Early engagement exposed this gap. The approach shifted and the pace slowed. In-person meetings, phone calls, regular emails and site tours created space for detailed, practical conversations. This was not treated as a single stage to be completed. Feedback was taken away, changes were made and those changes were shared back, so engagement felt responsive rather than superficial.
Each concern required attention. Noise was addressed through design changes, including adaptions to the entrance lobby. The use of external terrace doors was negotiated, and a middle ground agreed. Windows were redesigned to better reflect the street’s character and opening hours were adjusted. A proposed tree removal was avoided by reworking the construction approach. Entry and exit arrangements were refined to limit disruption. Individually these changes were modest. Taken together, they showed care and adaptability.
Things don’t always go to plan, and some noise complaints arose. Construction traffic occasionally blocked local routes. Inevitable dust built up on nearby windows, so a full street window clean was organised.

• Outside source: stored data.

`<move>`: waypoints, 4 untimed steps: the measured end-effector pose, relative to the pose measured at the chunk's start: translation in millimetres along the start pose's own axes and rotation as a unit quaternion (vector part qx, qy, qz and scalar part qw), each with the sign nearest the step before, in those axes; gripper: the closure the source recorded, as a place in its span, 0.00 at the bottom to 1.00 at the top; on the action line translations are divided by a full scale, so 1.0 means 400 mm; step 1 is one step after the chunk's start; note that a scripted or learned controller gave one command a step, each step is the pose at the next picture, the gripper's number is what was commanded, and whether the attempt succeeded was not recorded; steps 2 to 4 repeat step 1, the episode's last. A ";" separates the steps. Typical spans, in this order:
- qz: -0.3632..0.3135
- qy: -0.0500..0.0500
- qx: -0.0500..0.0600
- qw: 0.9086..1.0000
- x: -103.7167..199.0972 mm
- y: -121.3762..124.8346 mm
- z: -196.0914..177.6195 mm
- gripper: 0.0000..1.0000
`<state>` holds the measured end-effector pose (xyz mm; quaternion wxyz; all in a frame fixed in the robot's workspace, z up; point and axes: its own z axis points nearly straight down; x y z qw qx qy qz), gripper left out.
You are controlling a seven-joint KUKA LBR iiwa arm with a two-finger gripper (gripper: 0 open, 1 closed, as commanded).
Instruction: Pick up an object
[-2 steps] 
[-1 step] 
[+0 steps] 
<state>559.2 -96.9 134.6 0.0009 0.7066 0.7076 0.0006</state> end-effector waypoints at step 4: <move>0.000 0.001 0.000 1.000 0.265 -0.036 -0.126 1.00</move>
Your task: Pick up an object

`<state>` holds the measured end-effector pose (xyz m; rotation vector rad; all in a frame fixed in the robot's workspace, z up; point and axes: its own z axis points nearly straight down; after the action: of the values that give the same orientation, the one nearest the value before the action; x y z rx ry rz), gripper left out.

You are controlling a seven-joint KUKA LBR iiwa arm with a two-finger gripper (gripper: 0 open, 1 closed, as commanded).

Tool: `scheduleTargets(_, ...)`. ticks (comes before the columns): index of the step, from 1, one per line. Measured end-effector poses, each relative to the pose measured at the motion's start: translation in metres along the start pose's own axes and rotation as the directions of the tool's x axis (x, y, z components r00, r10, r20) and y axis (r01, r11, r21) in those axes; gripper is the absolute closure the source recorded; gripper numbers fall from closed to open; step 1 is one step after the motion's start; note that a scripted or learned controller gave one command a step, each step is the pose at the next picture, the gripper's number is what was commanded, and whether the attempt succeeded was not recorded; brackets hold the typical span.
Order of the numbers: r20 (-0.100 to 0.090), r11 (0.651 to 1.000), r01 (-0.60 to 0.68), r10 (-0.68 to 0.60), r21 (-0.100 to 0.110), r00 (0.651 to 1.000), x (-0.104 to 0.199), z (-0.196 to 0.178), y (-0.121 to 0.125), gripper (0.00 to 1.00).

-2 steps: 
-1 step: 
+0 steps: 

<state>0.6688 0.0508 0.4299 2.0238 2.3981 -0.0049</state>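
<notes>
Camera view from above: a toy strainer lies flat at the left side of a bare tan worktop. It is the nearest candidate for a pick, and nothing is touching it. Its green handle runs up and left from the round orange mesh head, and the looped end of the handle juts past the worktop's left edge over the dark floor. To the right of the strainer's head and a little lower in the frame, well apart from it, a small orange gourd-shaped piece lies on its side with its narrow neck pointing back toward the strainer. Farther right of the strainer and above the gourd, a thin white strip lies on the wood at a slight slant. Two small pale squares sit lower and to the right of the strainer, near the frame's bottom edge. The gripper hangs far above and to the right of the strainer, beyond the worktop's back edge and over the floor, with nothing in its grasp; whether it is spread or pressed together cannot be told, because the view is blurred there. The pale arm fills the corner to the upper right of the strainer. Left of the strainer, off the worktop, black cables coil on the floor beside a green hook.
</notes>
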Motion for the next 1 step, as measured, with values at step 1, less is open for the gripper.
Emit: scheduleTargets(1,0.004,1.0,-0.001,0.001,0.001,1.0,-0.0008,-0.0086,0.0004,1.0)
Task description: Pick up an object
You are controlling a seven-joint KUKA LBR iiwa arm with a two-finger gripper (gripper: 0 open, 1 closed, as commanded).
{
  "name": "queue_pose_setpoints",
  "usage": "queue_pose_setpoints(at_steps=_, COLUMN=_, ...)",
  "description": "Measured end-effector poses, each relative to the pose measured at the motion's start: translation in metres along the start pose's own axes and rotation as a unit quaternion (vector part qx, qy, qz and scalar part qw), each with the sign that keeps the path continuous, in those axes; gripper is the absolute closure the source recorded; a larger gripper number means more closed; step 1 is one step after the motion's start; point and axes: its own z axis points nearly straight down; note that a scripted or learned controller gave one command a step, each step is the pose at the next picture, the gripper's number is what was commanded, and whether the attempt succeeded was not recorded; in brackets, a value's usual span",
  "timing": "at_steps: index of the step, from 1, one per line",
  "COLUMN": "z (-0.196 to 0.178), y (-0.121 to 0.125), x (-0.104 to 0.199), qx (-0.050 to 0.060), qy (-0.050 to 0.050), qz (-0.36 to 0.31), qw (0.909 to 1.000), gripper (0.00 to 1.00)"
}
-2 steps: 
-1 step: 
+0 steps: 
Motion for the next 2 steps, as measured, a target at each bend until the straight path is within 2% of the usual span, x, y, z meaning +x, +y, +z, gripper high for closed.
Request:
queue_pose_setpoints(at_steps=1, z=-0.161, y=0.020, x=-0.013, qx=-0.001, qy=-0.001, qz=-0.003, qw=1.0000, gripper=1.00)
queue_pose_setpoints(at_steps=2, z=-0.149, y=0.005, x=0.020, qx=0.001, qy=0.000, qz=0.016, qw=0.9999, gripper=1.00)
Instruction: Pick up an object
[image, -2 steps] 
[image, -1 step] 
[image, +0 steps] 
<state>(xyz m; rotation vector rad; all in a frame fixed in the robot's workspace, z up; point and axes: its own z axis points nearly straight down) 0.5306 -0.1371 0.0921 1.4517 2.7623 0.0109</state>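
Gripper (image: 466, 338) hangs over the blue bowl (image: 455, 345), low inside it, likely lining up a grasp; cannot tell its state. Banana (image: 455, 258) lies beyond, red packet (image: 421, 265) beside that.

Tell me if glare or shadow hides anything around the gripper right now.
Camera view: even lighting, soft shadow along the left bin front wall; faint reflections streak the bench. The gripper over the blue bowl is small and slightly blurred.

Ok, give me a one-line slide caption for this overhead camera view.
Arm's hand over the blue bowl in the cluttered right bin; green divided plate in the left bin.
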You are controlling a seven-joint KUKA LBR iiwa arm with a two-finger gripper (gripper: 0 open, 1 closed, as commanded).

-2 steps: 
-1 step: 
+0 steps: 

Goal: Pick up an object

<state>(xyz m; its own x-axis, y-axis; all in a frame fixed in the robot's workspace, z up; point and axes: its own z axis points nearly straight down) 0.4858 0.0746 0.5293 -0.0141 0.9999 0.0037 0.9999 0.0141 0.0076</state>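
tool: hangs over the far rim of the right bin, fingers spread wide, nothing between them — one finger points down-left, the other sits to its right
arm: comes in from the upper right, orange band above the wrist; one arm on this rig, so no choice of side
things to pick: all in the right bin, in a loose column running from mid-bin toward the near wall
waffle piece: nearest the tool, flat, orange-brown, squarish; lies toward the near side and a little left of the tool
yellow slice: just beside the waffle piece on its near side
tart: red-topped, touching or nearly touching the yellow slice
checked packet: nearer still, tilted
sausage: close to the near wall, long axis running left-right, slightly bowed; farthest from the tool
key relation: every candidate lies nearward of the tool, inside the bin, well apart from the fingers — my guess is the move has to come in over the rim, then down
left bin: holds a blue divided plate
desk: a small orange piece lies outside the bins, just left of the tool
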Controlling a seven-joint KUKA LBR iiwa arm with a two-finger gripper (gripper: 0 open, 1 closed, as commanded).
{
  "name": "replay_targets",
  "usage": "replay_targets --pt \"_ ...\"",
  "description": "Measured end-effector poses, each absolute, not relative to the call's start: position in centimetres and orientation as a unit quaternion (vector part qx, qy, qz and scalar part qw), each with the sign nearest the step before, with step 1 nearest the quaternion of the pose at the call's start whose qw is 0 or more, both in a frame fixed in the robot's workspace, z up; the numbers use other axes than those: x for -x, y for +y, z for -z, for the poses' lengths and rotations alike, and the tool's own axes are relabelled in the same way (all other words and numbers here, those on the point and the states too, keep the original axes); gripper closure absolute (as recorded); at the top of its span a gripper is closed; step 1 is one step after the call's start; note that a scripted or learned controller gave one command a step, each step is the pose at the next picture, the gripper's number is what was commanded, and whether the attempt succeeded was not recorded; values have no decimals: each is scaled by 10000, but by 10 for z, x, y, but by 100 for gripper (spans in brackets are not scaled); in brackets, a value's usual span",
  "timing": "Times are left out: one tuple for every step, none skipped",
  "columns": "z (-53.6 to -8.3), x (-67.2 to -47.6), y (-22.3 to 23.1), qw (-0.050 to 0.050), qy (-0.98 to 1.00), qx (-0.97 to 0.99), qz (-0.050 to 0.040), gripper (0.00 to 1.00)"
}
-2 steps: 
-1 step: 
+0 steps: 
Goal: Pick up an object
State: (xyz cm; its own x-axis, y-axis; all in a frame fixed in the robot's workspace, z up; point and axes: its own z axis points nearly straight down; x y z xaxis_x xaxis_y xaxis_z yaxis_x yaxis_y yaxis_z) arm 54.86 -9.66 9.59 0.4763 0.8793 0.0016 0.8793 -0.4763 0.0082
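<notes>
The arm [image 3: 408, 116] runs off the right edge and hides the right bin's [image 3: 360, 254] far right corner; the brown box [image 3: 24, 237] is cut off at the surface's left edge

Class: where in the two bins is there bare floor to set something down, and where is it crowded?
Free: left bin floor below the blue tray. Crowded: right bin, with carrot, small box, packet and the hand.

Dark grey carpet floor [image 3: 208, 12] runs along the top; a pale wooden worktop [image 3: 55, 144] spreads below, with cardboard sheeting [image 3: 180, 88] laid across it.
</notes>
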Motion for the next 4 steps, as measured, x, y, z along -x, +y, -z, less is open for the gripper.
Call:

These issues were dealt with quickly and directly as they emerged, through conversations, practical fixes and follow-up with those affected.
That consistency mattered. It reinforced the sense that engagement continued beyond the application stage and those early commitments shaped how the site was managed in practice. Trust built gradually as a result.
The venue is now set to open, and many of the same residents who raised early concerns will be there on opening night, celebrating a new local business rather than opposing it.
The lesson was not that concern disappeared, but that it never hardened into opposition. Early unease signalled misalignment that could be corrected. Addressed early and recalibrated in response to feedback, it remained manageable. Ignored, it would likely have resurfaced later and been far harder to resolve.
Resistance rarely arrives without warning. The earliest signals are often quiet but they are also the most informative. Pre-emptive, honest and regular communication makes a difference.